> [What needs to be done]:
Please reproduce the final stretch of the listing below: the line that contains "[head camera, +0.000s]" and all lines after it, verbatim, with nothing else.

> [Records to process]:
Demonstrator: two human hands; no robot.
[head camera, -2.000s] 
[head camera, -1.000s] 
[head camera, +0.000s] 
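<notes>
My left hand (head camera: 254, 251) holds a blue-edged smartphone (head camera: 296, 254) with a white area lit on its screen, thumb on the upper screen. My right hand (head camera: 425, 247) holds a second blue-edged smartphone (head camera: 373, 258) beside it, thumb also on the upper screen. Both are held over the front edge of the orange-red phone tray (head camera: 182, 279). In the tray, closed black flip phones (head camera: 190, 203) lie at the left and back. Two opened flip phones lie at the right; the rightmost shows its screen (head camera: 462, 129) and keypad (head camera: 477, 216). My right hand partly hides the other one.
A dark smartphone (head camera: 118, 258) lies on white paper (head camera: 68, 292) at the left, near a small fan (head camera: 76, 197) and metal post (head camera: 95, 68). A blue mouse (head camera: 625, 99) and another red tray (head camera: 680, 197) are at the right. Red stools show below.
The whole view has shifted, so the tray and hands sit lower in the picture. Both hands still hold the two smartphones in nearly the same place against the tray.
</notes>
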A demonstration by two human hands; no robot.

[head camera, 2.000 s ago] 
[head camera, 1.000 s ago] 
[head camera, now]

> [Answer for this exercise]:
[head camera, +0.000s] 
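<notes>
My left hand (head camera: 254, 251) holds a blue-edged smartphone (head camera: 296, 254) with a white area lit on its screen, thumb on the upper screen. My right hand (head camera: 425, 247) holds a second blue-edged smartphone (head camera: 373, 258) beside it, thumb also on the upper screen. Both are held over the front edge of the orange-red phone tray (head camera: 182, 279). In the tray, closed black flip phones (head camera: 190, 203) lie at the left and back. Two opened flip phones lie at the right; the rightmost shows its screen (head camera: 462, 129) and keypad (head camera: 477, 216). My right hand partly hides the other one.
A dark smartphone (head camera: 118, 258) lies on white paper (head camera: 68, 292) at the left, near a small fan (head camera: 76, 197) and metal post (head camera: 95, 68). A blue mouse (head camera: 625, 99) and another red tray (head camera: 680, 197) are at the right. Red stools show below.
The whole view has shifted, so the tray and hands sit lower in the picture. Both hands still hold the two smartphones in nearly the same place against the tray.
</notes>
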A demonstration by two human hands; no robot.

[head camera, 2.000 s ago] 
[head camera, 1.000 s ago] 
[head camera, now]

Here the work on this exercise is complete.